What can be accomplished at the catalogue end and what needs harmonized metadata? CESSDA Data Catalogue as an example case
Taina Jääskeläinen (CESSDA)
CESSDA is the Consortium of European Social Science Data Archives. The CESSDA Data Catalogue provides metadata on research datasets in various languages, harvested from 20+ data repositories located in different countries. All use the same DDI metadata standard but it is not sufficient for a functional user interface (UI), harmonizing the metadata content itself is sometimes needed. For instance, country and data collection time filters in search interfaces rely on the machine-actionable codes in the metadata. The big question is: are there alternatives to this type of resource intensive metadata harmonization?
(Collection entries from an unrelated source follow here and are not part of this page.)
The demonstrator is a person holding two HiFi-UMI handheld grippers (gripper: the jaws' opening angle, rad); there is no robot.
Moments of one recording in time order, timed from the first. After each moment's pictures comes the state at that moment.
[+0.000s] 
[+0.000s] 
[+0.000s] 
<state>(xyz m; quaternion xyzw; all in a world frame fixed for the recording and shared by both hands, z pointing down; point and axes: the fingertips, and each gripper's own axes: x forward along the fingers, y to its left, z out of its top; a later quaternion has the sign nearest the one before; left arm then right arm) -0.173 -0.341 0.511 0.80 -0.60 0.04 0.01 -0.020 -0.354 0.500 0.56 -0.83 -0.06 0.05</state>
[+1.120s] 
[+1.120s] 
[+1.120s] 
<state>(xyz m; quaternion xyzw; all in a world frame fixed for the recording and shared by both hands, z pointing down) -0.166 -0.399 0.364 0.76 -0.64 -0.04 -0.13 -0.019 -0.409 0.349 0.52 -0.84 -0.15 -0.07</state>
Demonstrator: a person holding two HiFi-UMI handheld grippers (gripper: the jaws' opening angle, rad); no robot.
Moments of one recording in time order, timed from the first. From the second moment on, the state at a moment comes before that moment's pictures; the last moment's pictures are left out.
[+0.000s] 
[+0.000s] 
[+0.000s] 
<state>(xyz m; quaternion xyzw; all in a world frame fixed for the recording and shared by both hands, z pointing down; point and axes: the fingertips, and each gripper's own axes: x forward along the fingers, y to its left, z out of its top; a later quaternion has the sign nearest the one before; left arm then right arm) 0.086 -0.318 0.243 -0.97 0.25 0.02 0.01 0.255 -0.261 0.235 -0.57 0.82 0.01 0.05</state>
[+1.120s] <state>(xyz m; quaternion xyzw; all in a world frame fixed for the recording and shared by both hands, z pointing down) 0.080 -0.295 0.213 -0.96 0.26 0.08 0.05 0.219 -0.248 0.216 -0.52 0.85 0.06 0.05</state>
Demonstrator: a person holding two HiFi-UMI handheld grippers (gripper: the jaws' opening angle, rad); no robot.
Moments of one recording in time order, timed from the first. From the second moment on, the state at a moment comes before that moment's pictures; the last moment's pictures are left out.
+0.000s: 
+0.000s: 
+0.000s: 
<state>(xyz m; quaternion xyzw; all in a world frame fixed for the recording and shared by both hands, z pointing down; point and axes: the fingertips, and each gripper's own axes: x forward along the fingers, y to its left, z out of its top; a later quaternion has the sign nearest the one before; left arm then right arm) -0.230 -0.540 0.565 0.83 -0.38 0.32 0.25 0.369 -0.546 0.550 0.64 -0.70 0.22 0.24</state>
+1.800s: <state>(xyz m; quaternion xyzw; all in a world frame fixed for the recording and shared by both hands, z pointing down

Are there open source tools that would map all variants of country and other geographical names in a different language to the standardized codes, or different ways of documenting date information, and matching it with an ISO code? Social sciences would benefit from dialogue with other research domains relating to this. Another big issue is how to design the search interface so that users can navigate confidently between the language(s) of the metadata, the actual data files and the user interface where the languages may be the same or different? The CESSDA Catalogue team decided to reduce choice by providing the interface in English only but the metadata in different languages. According to our testing, multilingual search gave incomplete results in some languages. Are there open tools where the language analyzers are good enough to manage multilingual search across languages correctly?
The aim of the workshop is to discuss possibilities for multilingual data catalogues and their user-facing interfaces in cases where there are no resource for AI enhancements; exchange information on useful tools and best practices; potential cooperation ideas.
Posssible discussion items are:
– Geographical location information
- GeoNames.org open source geographical database providing 27 million geographical names, matching country names in different languages to ISO codes and continents, administrative divisions etc.
– EU Semantic Interoperability Catalogue
– Search interface functionalities and language choices
– Language analyzers
Keywords: Multilinguality, search interface, harmonised metadata, discoverability
Workshop leader: Taina Jääskeläinen (CESSDA)
Taina Jääskeläinenis Senior Specialist at the Finnish Social Science Data Archive. Her expertise areas include translation, multilinguality, cross-national vocabularies and metadata harmonization. She has been involved in CESSDA activities and service building for a long time. She functioned as the Service Owner for the CESSDA Data Catalogue and CESSDA Vocabulary Service 2021-2022.